Source code for nnbma.networks.densely_connected

from math import ceil
from typing import Optional, Sequence, Union

from torch import Tensor, concat, nn

from ..layers import RestrictableLinear
from ..operators import Operator
from .neural_network import NeuralNetwork

__all__ = ["DenselyConnected"]



[docs]
class DenselyConnected(NeuralNetwork):
    r"""Densely connected neural network. In such a network, the input of an hidden layer is the concatenation of the input and output of the previous layer. This `skip` operation permits to reduce the number of parameters to learn, to reuse intermediate computation results and to avoid gradient vanishing effects."""

    def __init__(
        self,
        input_features: int,
        output_features: int,
        n_layers: int,
        growing_factor: float,
        activation: nn.Module,
        batch_norm: bool = False,
        inputs_names: Optional[Sequence[str]] = None,
        outputs_names: Optional[Sequence[str]] = None,
        inputs_transformer: Optional[Operator] = None,
        outputs_transformer: Optional[Operator] = None,
        device: Optional[str] = None,
        last_restrictable: bool = True,
    ):
        """

        Parameters
        ----------
        input_features : int
            dimension of input vector.
        output_features : int
            dimension of output vector.
        n_layers : int
            number of layers in the network.
        growing_factor : float
            growing factor considered in the full network. The growing factor corresponds to the ratio of the output and input dimensions for one layer. For instance, ``growing_factor=1.0`` implies that the input of a hidden layer is twice that of the previous layer.
        activation : nn.Module
            activation function.
        batch_norm : bool, optional
            whether to use batch normalization during training, by default ``False``.
        inputs_names : Optional[Sequence[str]], optional
            List of inputs names. None if the names have not been specified. By default None.
        outputs_names : Optional[Sequence[str]], optional
            List of outputs names. None if the names have not been specified. By default None.
        inputs_transformer : Optional[Operator], optional
            Transformation applied to the inputs before processing, by default None.
        outputs_transformer : Optional[Operator], optional
            Transformation applied to the outputs after processing, by default None.
        device : Optional[str], optional
            Device used ("cpu" or "cuda"), by default None (corresponds to "cpu").
        last_restrictable : bool, optional
            whether the last layer is to be a RestrictableLinear layer, by default ``True``.
        """
        super().__init__(
            input_features,
            output_features,
            inputs_names=inputs_names,
            outputs_names=outputs_names,
            inputs_transformer=inputs_transformer,
            outputs_transformer=outputs_transformer,
            device=device,
        )

        self.n_layers = n_layers
        self.growing_factor = growing_factor

        self.activation = activation
        self.batch_norm = batch_norm

        self.last_restrictable = last_restrictable

        self.layers = nn.ModuleList()
        n_inputs = input_features
        self.layers_sizes = [input_features]
        for k in range(n_layers - 1):
            n_outputs = ceil(growing_factor * n_inputs)

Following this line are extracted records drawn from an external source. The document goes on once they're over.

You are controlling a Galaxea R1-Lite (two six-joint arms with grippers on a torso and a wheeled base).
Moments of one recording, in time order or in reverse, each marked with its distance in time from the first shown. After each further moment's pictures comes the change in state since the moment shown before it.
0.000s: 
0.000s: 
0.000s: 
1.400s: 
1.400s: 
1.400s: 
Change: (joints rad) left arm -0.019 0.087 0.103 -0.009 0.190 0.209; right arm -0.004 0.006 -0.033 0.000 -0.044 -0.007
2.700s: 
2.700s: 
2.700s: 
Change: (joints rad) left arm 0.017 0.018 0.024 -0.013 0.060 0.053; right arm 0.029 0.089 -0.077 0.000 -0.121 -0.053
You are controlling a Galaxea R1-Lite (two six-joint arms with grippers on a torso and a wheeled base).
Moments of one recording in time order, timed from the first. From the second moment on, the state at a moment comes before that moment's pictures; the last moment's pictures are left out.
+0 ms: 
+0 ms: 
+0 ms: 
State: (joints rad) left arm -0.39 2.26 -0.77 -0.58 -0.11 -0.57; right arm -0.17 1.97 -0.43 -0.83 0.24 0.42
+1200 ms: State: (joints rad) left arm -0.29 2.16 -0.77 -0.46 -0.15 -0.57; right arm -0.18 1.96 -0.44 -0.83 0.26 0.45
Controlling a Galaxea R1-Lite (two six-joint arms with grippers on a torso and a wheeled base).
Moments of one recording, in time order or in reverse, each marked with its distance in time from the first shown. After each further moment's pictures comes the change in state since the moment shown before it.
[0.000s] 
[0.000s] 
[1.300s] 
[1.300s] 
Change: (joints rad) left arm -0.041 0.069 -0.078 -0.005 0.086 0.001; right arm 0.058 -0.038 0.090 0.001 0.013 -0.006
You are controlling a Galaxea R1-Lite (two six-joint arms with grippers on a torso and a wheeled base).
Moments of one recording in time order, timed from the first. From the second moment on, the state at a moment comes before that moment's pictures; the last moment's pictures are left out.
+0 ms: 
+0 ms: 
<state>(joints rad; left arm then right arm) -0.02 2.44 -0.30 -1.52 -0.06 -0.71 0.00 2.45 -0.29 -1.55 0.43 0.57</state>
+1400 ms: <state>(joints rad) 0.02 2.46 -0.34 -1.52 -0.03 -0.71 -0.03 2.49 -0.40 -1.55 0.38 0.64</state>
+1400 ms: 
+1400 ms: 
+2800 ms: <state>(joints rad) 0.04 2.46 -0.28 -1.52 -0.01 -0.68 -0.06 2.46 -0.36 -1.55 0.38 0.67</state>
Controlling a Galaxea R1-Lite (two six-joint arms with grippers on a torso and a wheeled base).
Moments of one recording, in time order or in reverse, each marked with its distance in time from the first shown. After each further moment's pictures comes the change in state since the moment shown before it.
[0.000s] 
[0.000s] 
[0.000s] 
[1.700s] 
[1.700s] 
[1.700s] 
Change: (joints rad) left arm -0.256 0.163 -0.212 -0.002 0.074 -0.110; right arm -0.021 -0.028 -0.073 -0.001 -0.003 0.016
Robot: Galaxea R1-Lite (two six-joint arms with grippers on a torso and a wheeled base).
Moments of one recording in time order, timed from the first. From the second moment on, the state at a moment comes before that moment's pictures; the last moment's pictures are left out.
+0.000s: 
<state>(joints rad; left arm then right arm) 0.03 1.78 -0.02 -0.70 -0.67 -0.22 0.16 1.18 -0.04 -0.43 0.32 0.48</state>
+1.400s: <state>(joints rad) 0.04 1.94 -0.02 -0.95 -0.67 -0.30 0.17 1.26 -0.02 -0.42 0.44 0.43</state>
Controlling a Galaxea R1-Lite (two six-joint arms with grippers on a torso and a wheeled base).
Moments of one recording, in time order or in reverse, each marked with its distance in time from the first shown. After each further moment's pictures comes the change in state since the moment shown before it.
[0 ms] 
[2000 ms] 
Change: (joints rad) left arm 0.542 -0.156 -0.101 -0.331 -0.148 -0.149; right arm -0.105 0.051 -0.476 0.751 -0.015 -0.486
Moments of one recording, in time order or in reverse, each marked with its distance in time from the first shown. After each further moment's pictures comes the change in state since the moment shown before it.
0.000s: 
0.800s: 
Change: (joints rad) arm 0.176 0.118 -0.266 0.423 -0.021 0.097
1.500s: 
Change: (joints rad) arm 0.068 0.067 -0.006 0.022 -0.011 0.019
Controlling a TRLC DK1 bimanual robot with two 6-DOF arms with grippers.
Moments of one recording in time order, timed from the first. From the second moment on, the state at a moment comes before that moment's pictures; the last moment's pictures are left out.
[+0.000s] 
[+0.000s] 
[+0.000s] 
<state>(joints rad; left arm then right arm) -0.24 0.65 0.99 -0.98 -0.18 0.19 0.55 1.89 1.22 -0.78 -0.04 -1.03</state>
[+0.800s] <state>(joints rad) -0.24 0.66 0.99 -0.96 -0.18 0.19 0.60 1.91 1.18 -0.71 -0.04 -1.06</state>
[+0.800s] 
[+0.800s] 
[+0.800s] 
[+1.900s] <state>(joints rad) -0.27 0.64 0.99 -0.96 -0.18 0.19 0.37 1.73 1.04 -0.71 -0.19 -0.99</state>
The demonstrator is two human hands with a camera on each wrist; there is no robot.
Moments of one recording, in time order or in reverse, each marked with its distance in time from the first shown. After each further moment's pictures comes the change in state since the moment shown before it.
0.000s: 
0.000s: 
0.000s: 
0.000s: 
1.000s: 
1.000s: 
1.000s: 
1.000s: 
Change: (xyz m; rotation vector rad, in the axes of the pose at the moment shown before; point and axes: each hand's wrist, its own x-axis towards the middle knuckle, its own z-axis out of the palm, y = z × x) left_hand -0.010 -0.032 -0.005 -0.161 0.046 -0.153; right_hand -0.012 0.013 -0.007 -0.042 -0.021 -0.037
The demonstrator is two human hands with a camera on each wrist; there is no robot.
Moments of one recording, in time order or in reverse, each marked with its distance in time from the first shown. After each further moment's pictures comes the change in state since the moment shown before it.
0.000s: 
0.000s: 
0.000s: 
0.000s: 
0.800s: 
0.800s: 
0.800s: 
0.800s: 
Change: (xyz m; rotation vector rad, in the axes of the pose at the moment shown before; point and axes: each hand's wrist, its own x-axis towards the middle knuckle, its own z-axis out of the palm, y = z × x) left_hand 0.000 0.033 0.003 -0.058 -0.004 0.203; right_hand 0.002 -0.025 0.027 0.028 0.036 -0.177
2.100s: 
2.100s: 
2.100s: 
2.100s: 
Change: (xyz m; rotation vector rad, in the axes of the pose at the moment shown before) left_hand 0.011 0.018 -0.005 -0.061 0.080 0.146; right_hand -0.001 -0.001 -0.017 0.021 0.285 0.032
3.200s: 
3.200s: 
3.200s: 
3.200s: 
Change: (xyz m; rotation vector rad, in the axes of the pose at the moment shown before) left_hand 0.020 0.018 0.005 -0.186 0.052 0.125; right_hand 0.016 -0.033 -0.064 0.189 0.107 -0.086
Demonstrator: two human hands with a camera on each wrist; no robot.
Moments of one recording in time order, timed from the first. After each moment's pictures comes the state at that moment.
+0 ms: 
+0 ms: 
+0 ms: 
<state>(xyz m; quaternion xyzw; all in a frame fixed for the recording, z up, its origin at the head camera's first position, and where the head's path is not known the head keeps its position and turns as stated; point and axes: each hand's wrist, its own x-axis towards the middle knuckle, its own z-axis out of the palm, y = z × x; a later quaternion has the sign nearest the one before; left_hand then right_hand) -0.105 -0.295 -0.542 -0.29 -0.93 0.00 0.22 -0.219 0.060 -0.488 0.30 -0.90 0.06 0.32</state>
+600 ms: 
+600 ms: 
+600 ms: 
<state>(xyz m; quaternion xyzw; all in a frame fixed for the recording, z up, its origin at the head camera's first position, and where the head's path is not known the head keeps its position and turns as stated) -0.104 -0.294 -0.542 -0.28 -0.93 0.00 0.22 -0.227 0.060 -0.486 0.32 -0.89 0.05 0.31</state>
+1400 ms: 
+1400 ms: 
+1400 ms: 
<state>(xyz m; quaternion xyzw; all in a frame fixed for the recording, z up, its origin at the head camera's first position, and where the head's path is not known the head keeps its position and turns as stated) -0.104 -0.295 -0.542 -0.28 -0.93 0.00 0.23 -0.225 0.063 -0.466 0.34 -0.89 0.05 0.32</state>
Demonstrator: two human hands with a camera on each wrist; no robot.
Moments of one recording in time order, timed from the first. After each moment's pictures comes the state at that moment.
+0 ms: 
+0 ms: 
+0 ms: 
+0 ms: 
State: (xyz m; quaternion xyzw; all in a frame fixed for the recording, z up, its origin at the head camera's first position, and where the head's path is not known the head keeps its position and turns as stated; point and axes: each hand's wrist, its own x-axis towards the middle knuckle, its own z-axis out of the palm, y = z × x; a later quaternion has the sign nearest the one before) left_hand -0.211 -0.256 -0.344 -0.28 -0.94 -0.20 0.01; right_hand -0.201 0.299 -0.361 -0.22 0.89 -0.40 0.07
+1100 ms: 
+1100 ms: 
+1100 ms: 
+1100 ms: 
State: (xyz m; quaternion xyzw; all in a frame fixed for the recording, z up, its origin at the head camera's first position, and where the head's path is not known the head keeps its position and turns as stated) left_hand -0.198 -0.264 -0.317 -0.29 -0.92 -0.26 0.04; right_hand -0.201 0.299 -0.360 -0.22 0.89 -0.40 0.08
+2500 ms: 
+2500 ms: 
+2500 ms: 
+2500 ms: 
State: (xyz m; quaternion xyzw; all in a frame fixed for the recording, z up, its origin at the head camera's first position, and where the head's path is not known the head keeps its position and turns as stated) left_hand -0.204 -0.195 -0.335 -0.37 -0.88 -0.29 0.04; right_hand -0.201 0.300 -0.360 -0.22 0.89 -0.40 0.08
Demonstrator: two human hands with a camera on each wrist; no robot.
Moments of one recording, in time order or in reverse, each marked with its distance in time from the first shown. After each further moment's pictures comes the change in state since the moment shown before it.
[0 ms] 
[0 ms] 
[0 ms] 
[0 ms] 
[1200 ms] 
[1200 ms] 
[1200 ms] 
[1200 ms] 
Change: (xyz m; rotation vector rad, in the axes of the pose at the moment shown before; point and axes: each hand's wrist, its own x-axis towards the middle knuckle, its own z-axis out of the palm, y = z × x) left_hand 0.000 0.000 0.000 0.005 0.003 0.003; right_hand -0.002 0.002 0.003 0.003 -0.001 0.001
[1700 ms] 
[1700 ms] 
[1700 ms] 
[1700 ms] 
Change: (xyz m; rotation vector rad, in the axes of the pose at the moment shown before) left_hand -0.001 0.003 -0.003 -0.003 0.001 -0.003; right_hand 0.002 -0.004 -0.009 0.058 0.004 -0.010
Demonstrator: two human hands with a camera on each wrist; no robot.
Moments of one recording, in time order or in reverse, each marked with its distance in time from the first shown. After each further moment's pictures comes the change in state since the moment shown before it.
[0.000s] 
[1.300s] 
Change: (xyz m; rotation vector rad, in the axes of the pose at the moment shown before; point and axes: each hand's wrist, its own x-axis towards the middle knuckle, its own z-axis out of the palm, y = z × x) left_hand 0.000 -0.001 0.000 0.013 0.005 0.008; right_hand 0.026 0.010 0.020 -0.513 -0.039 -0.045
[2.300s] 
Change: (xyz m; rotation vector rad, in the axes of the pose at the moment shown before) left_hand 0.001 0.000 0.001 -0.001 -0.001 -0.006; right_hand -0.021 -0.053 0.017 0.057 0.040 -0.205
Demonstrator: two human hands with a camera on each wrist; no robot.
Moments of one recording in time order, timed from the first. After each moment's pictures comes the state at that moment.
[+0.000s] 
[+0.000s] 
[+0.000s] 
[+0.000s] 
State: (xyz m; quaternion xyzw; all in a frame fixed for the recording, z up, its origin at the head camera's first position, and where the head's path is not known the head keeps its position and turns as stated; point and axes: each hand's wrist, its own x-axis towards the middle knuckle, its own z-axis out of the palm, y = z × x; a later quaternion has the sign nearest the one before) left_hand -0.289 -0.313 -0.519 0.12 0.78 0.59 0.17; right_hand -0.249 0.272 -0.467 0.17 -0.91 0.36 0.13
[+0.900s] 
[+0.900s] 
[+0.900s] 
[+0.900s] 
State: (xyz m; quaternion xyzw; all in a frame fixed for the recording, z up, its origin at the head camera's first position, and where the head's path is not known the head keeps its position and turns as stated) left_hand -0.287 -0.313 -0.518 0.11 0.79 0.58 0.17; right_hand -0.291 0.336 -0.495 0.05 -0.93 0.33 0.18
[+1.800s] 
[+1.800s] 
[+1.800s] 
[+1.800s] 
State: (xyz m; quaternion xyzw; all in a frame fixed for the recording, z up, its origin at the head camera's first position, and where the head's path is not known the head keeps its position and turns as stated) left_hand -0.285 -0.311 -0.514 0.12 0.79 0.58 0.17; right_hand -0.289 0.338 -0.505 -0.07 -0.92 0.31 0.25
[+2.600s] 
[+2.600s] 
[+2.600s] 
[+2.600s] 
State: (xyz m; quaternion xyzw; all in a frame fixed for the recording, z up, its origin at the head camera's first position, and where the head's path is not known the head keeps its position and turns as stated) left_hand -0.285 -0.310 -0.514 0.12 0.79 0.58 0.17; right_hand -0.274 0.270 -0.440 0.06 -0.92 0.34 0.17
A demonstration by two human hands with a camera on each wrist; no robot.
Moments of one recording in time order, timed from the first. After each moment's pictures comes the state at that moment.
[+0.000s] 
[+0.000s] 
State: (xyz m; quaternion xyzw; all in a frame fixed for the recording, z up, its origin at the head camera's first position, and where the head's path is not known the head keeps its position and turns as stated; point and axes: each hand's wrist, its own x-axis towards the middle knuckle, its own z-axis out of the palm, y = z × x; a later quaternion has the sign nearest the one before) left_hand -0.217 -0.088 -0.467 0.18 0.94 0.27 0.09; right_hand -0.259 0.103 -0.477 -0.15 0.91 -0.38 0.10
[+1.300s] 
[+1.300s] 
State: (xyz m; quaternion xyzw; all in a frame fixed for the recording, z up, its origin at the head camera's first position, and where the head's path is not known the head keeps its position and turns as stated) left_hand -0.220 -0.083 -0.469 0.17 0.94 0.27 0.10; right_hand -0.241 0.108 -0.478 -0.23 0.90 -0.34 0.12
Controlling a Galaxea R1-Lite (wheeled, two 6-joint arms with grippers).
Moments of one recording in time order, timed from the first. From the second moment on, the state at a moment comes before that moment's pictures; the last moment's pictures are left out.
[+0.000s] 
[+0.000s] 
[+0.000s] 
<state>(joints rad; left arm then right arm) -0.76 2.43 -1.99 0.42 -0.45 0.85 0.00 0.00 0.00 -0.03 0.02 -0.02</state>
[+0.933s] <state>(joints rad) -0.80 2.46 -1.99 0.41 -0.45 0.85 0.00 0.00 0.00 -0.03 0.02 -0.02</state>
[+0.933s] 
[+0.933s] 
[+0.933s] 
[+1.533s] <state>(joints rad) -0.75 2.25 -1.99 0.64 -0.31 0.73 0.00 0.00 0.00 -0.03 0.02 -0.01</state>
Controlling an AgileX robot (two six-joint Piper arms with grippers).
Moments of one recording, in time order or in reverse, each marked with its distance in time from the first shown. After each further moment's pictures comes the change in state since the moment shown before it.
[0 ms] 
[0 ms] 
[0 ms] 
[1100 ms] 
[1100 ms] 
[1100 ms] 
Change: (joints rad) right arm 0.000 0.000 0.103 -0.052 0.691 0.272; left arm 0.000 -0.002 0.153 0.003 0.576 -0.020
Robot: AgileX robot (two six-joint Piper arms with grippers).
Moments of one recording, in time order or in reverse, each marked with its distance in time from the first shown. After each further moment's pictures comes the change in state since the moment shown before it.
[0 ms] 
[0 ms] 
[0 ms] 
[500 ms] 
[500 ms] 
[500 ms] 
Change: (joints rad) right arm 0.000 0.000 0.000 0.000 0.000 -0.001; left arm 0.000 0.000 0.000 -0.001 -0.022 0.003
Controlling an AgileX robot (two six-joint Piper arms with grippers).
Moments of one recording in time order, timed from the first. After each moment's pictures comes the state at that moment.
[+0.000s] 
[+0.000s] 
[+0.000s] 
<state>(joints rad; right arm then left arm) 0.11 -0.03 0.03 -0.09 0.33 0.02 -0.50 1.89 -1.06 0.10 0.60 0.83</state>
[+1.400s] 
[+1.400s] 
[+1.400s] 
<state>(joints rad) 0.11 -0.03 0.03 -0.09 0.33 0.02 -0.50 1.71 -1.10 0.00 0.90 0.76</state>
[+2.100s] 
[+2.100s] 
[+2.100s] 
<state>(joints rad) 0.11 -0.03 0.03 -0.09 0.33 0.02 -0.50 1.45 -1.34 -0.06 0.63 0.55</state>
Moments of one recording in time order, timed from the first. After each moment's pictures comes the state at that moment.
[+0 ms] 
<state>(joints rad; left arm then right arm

            if batch_norm and k < n_layers - 2:
                self.layers.append(
                    nn.Sequential(
                        nn.Linear(n_inputs, n_outputs, device=self.device),
                        nn.BatchNorm1d(n_outputs, device=self.device),
                    )
                )
            else:
                self.layers.append(nn.Linear(n_inputs, n_outputs, device=self.device))

            n_inputs += n_outputs
            self.layers_sizes.append(n_inputs)

        if last_restrictable:
            self.output_layer = RestrictableLinear(
                n_inputs,
                output_features,
                outputs_names=self.outputs_names,
                device=self.device,
            )
        else:
            self.output_layer = nn.Linear(
                n_inputs,
                output_features,
                device=self.device,
            )
        self.layers_sizes.append(output_features)


[docs]
    def forward(self, x: Tensor) -> Tensor:
        xk = x.clone()

        is1d = xk.ndim == 1
        if is1d:
            xk = xk.unsqueeze(0)

        for layer in self.layers:
            yk = layer(xk)
            yk = self.activation(yk)
            xk = concat((xk, yk), axis=-1)

        y_hat = self.output_layer(xk)

        if not self.last_restrictable:
            y_hat = y_hat[..., self.current_output_subset_indices]
        if is1d:
            y_hat = y_hat.squeeze(0)

        return y_hat



[docs]
    def restrict_to_output_subset(
        self, output_subset: Optional[Union[Sequence[str], Sequence[int]]]
    ) -> None:
        super().restrict_to_output_subset(output_subset)
        if self.last_restrictable:
            self.output_layer.restrict_to_output_subset(
                self.current_output_subset_indices
            )